■ **TASK STATEMENT**: Output exactly the lines below, starting with the line that has "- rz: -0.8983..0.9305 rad" and going on through the line that has "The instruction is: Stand", both included, and no other lines.

■ **DATASET RECORDS**:
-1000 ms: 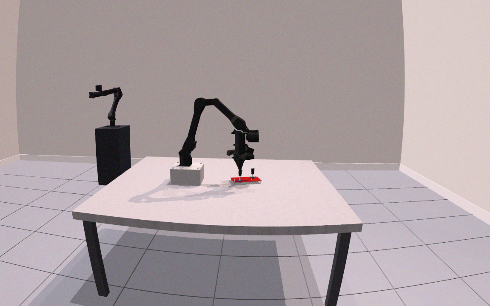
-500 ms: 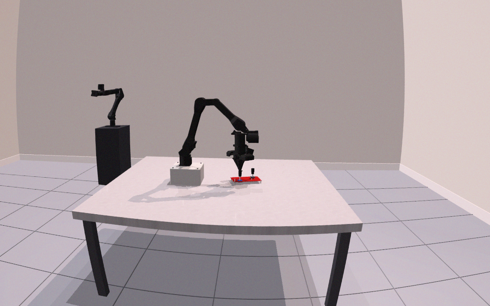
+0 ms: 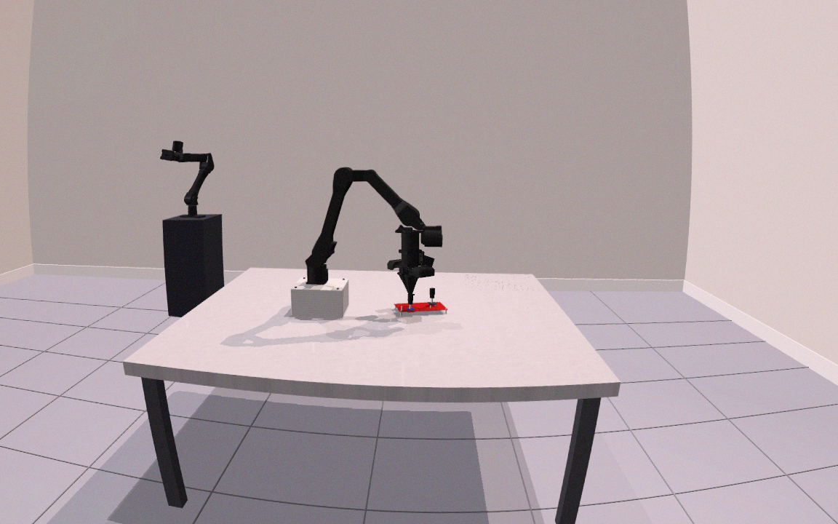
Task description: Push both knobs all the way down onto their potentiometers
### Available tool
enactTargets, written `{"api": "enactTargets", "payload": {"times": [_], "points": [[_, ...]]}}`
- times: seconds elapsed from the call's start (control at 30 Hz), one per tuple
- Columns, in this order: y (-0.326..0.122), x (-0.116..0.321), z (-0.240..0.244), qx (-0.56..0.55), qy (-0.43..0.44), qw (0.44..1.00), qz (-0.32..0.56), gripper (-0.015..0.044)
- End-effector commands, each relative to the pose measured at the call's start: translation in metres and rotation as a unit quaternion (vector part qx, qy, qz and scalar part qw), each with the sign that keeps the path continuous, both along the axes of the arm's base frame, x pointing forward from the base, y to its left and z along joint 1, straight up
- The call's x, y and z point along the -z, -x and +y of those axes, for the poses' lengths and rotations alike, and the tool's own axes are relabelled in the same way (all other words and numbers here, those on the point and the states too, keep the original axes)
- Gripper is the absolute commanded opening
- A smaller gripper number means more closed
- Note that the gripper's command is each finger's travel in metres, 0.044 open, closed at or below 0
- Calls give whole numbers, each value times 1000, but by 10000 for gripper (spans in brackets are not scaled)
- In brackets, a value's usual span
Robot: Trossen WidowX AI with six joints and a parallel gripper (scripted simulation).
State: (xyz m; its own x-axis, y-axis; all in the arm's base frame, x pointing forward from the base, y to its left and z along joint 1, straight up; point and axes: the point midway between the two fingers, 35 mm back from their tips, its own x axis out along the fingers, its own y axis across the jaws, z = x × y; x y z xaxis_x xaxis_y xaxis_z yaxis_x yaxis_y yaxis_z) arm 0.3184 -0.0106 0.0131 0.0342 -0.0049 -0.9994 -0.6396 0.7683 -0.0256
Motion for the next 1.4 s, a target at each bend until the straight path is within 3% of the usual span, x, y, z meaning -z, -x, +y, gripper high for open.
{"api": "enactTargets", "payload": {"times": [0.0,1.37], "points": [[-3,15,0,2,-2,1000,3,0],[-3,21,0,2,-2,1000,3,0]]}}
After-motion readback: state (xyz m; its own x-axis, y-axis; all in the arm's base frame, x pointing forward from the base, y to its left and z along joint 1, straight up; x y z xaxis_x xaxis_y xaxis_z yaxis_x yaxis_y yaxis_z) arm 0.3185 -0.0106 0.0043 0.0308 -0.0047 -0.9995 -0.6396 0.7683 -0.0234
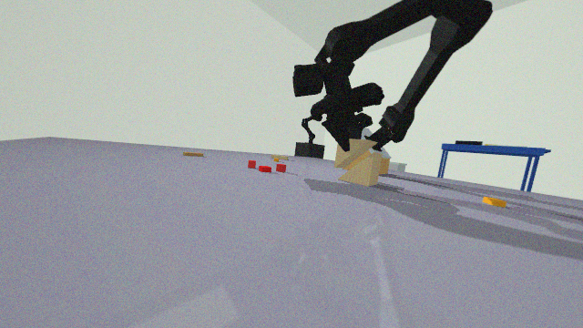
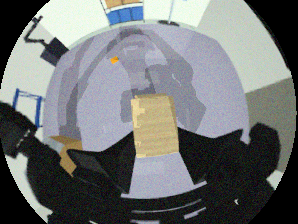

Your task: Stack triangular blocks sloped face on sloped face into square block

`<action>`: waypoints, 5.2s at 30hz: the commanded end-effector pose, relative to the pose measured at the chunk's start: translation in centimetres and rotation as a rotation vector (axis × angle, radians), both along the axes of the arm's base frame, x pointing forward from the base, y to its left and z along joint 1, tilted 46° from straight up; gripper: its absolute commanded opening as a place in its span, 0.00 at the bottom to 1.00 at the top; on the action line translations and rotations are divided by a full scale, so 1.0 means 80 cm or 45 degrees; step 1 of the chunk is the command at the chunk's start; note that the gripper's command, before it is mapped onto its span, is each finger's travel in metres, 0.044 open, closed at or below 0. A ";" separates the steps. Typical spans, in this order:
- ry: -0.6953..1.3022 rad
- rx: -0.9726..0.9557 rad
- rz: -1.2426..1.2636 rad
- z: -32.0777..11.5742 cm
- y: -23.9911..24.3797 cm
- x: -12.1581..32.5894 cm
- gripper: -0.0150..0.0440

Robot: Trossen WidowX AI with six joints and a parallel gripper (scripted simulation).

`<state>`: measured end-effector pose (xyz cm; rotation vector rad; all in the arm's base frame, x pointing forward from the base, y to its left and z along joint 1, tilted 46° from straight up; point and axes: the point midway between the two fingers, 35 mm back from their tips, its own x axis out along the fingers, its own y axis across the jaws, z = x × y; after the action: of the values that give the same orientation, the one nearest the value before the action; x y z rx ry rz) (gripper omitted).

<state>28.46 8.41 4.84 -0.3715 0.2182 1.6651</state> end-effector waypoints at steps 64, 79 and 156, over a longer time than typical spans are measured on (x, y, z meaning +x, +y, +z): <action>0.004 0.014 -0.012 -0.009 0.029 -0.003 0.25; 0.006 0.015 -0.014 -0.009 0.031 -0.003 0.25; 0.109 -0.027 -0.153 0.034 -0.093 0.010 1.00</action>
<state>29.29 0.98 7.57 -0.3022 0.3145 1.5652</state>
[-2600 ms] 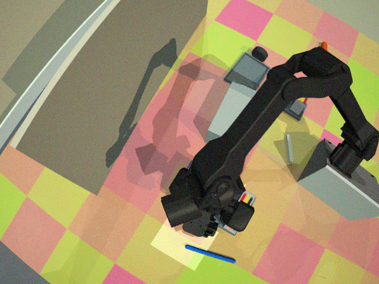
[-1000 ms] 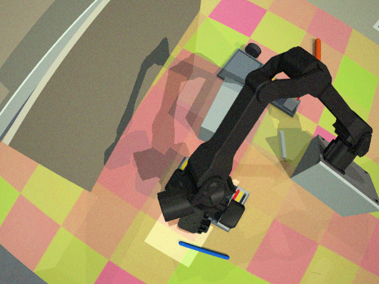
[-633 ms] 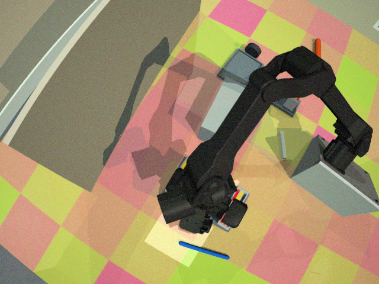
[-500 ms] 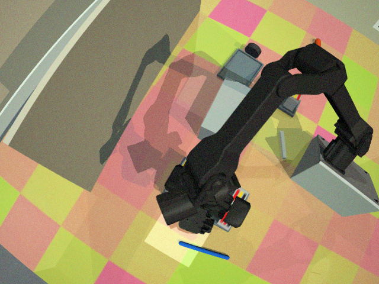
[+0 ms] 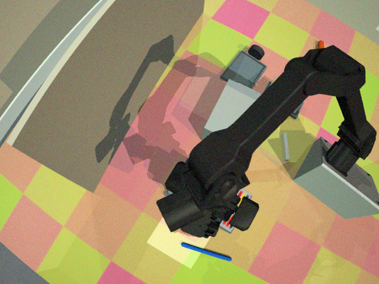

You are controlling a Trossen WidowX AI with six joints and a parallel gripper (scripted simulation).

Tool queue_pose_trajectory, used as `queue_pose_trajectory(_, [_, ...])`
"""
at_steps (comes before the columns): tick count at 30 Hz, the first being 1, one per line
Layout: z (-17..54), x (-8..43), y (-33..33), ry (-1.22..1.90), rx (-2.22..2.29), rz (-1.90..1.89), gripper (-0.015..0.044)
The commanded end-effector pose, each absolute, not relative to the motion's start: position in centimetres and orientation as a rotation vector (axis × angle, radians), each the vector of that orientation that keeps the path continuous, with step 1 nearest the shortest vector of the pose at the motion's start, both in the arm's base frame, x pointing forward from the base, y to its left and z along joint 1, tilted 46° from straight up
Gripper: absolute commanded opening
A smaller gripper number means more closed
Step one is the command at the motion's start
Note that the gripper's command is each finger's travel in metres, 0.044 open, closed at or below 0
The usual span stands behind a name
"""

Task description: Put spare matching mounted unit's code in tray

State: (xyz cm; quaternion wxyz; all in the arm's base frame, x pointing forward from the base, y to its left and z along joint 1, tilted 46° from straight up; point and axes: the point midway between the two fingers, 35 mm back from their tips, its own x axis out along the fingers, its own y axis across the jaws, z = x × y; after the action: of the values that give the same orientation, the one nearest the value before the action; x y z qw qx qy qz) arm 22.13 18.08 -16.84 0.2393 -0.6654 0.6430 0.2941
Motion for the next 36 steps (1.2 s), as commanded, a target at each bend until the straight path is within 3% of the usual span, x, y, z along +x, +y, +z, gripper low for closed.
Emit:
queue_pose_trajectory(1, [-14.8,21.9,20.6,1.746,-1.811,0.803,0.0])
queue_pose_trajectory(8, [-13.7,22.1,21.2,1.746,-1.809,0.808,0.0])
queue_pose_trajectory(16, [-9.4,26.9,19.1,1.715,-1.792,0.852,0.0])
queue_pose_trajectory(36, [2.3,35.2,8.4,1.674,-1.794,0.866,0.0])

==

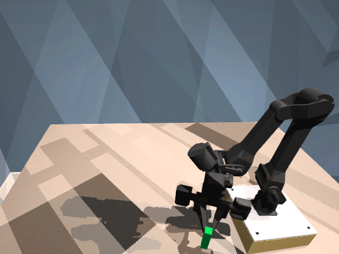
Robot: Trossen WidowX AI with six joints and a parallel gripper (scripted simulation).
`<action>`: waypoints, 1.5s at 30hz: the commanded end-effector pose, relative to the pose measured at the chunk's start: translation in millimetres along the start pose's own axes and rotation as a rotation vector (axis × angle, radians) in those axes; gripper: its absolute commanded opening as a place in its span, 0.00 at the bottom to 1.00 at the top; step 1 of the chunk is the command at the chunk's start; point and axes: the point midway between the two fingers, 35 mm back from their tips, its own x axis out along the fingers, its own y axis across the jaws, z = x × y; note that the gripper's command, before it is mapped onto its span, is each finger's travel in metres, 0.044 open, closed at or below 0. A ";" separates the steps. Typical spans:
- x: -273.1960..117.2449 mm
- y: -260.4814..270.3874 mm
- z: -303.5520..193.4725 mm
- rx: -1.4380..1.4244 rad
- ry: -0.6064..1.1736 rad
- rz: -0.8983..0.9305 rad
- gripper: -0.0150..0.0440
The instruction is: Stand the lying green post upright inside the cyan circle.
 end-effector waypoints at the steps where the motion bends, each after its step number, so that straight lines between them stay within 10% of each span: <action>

■ **OUTPUT BELOW**:
- rz: -0.8983..0.9305 rad
- gripper: -0.0150..0.0440
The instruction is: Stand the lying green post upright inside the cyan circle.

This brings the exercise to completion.